**TASK DETAILS**. A word-for-word transcription of the records is required.

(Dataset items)
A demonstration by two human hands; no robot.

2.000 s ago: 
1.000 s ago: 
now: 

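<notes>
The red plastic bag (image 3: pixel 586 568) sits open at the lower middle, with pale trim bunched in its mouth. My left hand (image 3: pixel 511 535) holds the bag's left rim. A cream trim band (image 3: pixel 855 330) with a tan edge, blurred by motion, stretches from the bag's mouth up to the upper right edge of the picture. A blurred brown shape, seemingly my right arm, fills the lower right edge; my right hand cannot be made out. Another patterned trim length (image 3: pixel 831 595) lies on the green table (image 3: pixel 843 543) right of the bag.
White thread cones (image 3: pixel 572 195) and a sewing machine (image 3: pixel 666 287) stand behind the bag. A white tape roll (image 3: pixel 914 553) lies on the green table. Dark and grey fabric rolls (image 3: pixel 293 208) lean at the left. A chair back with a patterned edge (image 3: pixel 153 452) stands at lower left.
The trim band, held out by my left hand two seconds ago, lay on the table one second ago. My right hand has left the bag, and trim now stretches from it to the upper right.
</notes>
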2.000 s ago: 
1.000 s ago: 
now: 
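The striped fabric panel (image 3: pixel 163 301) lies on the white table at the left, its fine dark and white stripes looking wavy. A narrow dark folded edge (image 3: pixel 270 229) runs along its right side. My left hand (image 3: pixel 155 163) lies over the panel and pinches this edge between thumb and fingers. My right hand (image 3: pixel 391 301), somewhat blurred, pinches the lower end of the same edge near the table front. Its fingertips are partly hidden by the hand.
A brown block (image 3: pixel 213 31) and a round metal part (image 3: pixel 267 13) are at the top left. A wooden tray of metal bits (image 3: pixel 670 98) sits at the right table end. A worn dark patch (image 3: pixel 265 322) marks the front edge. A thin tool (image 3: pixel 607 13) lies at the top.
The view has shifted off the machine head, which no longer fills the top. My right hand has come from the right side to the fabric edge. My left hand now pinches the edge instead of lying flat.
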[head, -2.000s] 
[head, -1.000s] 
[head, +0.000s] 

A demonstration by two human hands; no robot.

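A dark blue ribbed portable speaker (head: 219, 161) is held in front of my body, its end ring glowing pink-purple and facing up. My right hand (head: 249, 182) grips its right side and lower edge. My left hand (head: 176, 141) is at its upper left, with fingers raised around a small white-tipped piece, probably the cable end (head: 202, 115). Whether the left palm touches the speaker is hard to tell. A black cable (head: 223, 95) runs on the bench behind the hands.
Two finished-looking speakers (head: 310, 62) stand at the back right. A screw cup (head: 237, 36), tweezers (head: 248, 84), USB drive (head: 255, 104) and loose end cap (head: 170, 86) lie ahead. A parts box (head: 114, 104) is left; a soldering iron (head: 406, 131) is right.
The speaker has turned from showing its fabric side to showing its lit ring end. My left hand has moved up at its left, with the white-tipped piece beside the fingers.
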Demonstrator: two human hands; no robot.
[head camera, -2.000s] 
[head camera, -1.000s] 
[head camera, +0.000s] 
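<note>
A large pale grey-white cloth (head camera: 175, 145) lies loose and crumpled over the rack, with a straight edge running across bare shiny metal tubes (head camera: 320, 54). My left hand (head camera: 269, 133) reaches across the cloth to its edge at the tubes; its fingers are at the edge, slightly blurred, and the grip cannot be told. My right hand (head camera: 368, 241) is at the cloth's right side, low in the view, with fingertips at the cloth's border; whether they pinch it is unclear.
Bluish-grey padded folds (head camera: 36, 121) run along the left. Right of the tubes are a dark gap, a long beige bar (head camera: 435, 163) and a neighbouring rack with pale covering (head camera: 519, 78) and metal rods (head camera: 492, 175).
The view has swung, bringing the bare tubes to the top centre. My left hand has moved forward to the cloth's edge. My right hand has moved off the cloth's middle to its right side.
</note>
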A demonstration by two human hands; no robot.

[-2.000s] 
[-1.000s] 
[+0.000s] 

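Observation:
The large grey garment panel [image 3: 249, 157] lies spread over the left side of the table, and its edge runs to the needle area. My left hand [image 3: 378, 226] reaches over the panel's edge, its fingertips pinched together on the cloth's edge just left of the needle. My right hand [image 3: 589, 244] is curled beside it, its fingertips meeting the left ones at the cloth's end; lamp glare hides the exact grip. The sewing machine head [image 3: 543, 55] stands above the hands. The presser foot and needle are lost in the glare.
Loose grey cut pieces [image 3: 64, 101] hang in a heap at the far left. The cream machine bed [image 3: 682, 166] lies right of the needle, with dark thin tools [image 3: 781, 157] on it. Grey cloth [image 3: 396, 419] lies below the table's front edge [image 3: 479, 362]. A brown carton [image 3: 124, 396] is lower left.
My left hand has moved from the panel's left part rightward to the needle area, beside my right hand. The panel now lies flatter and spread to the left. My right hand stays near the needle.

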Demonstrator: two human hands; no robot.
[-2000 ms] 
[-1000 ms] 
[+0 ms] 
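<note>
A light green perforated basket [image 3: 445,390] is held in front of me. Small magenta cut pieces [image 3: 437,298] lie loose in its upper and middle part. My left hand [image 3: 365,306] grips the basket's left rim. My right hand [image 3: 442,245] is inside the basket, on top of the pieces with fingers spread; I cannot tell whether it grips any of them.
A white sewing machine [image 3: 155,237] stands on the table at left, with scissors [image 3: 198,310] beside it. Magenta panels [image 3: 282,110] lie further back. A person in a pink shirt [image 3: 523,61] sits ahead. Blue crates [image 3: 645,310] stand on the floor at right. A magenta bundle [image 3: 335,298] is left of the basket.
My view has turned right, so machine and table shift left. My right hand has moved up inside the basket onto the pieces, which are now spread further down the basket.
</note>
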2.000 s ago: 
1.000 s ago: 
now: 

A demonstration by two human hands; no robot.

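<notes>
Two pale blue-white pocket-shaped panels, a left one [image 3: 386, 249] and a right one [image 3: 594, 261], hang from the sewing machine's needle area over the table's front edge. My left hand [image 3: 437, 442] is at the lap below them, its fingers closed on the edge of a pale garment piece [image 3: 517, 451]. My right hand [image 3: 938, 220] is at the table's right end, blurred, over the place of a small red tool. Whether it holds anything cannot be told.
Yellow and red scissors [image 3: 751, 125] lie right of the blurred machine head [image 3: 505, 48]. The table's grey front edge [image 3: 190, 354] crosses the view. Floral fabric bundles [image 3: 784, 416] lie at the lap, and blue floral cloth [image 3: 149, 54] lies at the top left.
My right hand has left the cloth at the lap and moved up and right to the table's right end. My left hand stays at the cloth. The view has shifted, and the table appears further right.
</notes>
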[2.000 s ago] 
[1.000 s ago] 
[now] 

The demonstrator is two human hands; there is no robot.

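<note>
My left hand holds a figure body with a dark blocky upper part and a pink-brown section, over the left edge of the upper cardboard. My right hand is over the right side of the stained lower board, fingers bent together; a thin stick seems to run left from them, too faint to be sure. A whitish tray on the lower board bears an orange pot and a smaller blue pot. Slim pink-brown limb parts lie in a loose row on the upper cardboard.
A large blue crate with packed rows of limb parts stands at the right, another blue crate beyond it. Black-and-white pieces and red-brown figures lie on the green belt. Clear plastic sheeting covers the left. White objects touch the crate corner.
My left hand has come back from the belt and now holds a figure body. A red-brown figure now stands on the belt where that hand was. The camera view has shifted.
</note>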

**ANSWER TO THIS PROBLEM**.
A demonstration by two human hands; no robot.

2.000 s ago: 
1.000 s ago: 
now: 

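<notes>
The red plastic bag (image 3: pixel 586 568) sits open at the lower middle, with pale trim bunched in its mouth. My left hand (image 3: pixel 511 535) holds the bag's left rim. A cream trim band (image 3: pixel 855 330) with a tan edge, blurred by motion, stretches from the bag's mouth up to the upper right edge of the picture. A blurred brown shape, seemingly my right arm, fills the lower right edge; my right hand cannot be made out. Another patterned trim length (image 3: pixel 831 595) lies on the green table (image 3: pixel 843 543) right of the bag.
White thread cones (image 3: pixel 572 195) and a sewing machine (image 3: pixel 666 287) stand behind the bag. A white tape roll (image 3: pixel 914 553) lies on the green table. Dark and grey fabric rolls (image 3: pixel 293 208) lean at the left. A chair back with a patterned edge (image 3: pixel 153 452) stands at lower left.
The trim band, held out by my left hand two seconds ago, lay on the table one second ago. My right hand has left the bag, and trim now stretches from it to the upper right.
</notes>
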2.000 s ago: 
1.000 s ago: 
now: 
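The striped fabric panel (image 3: pixel 163 301) lies on the white table at the left, its fine dark and white stripes looking wavy. A narrow dark folded edge (image 3: pixel 270 229) runs along its right side. My left hand (image 3: pixel 155 163) lies over the panel and pinches this edge between thumb and fingers. My right hand (image 3: pixel 391 301), somewhat blurred, pinches the lower end of the same edge near the table front. Its fingertips are partly hidden by the hand.
A brown block (image 3: pixel 213 31) and a round metal part (image 3: pixel 267 13) are at the top left. A wooden tray of metal bits (image 3: pixel 670 98) sits at the right table end. A worn dark patch (image 3: pixel 265 322) marks the front edge. A thin tool (image 3: pixel 607 13) lies at the top.
The view has shifted off the machine head, which no longer fills the top. My right hand has come from the right side to the fabric edge. My left hand now pinches the edge instead of lying flat.
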[head, -2.000s] 
[head, -1.000s] 
[head, +0.000s] 

A demonstration by two human hands; no robot.

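A dark blue ribbed portable speaker (head: 219, 161) is held in front of my body, its end ring glowing pink-purple and facing up. My right hand (head: 249, 182) grips its right side and lower edge. My left hand (head: 176, 141) is at its upper left, with fingers raised around a small white-tipped piece, probably the cable end (head: 202, 115). Whether the left palm touches the speaker is hard to tell. A black cable (head: 223, 95) runs on the bench behind the hands.
Two finished-looking speakers (head: 310, 62) stand at the back right. A screw cup (head: 237, 36), tweezers (head: 248, 84), USB drive (head: 255, 104) and loose end cap (head: 170, 86) lie ahead. A parts box (head: 114, 104) is left; a soldering iron (head: 406, 131) is right.
The speaker has turned from showing its fabric side to showing its lit ring end. My left hand has moved up at its left, with the white-tipped piece beside the fingers.
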Demonstrator: two human hands; no robot.
[head camera, -2.000s] 
[head camera, -1.000s] 
[head camera, +0.000s] 
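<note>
A large pale grey-white cloth (head camera: 175, 145) lies loose and crumpled over the rack, with a straight edge running across bare shiny metal tubes (head camera: 320, 54). My left hand (head camera: 269, 133) reaches across the cloth to its edge at the tubes; its fingers are at the edge, slightly blurred, and the grip cannot be told. My right hand (head camera: 368, 241) is at the cloth's right side, low in the view, with fingertips at the cloth's border; whether they pinch it is unclear.
Bluish-grey padded folds (head camera: 36, 121) run along the left. Right of the tubes are a dark gap, a long beige bar (head camera: 435, 163) and a neighbouring rack with pale covering (head camera: 519, 78) and metal rods (head camera: 492, 175).
The view has swung, bringing the bare tubes to the top centre. My left hand has moved forward to the cloth's edge. My right hand has moved off the cloth's middle to its right side.
</note>
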A demonstration by two human hands; no robot.

[-2.000s] 
[-1.000s] 
[+0.000s] 

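Observation:
The large grey garment panel [image 3: 249, 157] lies spread over the left side of the table, and its edge runs to the needle area. My left hand [image 3: 378, 226] reaches over the panel's edge, its fingertips pinched together on the cloth's edge just left of the needle. My right hand [image 3: 589, 244] is curled beside it, its fingertips meeting the left ones at the cloth's end; lamp glare hides the exact grip. The sewing machine head [image 3: 543, 55] stands above the hands. The presser foot and needle are lost in the glare.
Loose grey cut pieces [image 3: 64, 101] hang in a heap at the far left. The cream machine bed [image 3: 682, 166] lies right of the needle, with dark thin tools [image 3: 781, 157] on it. Grey cloth [image 3: 396, 419] lies below the table's front edge [image 3: 479, 362]. A brown carton [image 3: 124, 396] is lower left.
My left hand has moved from the panel's left part rightward to the needle area, beside my right hand. The panel now lies flatter and spread to the left. My right hand stays near the needle.
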
Demonstrator: two human hands; no robot.
[-2000 ms] 
[-1000 ms] 
[+0 ms] 
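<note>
A light green perforated basket [image 3: 445,390] is held in front of me. Small magenta cut pieces [image 3: 437,298] lie loose in its upper and middle part. My left hand [image 3: 365,306] grips the basket's left rim. My right hand [image 3: 442,245] is inside the basket, on top of the pieces with fingers spread; I cannot tell whether it grips any of them.
A white sewing machine [image 3: 155,237] stands on the table at left, with scissors [image 3: 198,310] beside it. Magenta panels [image 3: 282,110] lie further back. A person in a pink shirt [image 3: 523,61] sits ahead. Blue crates [image 3: 645,310] stand on the floor at right. A magenta bundle [image 3: 335,298] is left of the basket.
My view has turned right, so machine and table shift left. My right hand has moved up inside the basket onto the pieces, which are now spread further down the basket.
</note>
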2.000 s ago: 
1.000 s ago: 
now: 

A demonstration by two human hands; no robot.

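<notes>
Two pale blue-white pocket-shaped panels, a left one [image 3: 386, 249] and a right one [image 3: 594, 261], hang from the sewing machine's needle area over the table's front edge. My left hand [image 3: 437, 442] is at the lap below them, its fingers closed on the edge of a pale garment piece [image 3: 517, 451]. My right hand [image 3: 938, 220] is at the table's right end, blurred, over the place of a small red tool. Whether it holds anything cannot be told.
Yellow and red scissors [image 3: 751, 125] lie right of the blurred machine head [image 3: 505, 48]. The table's grey front edge [image 3: 190, 354] crosses the view. Floral fabric bundles [image 3: 784, 416] lie at the lap, and blue floral cloth [image 3: 149, 54] lies at the top left.
My right hand has left the cloth at the lap and moved up and right to the table's right end. My left hand stays at the cloth. The view has shifted, and the table appears further right.
</notes>
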[2.000 s ago] 
[1.000 s ago] 
[now] 

The demonstrator is two human hands; there is no robot.

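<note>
My left hand holds a figure body with a dark blocky upper part and a pink-brown section, over the left edge of the upper cardboard. My right hand is over the right side of the stained lower board, fingers bent together; a thin stick seems to run left from them, too faint to be sure. A whitish tray on the lower board bears an orange pot and a smaller blue pot. Slim pink-brown limb parts lie in a loose row on the upper cardboard.
A large blue crate with packed rows of limb parts stands at the right, another blue crate beyond it. Black-and-white pieces and red-brown figures lie on the green belt. Clear plastic sheeting covers the left. White objects touch the crate corner.
My left hand has come back from the belt and now holds a figure body. A red-brown figure now stands on the belt where that hand was. The camera view has shifted.
</note>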

No more output is given for this exercise.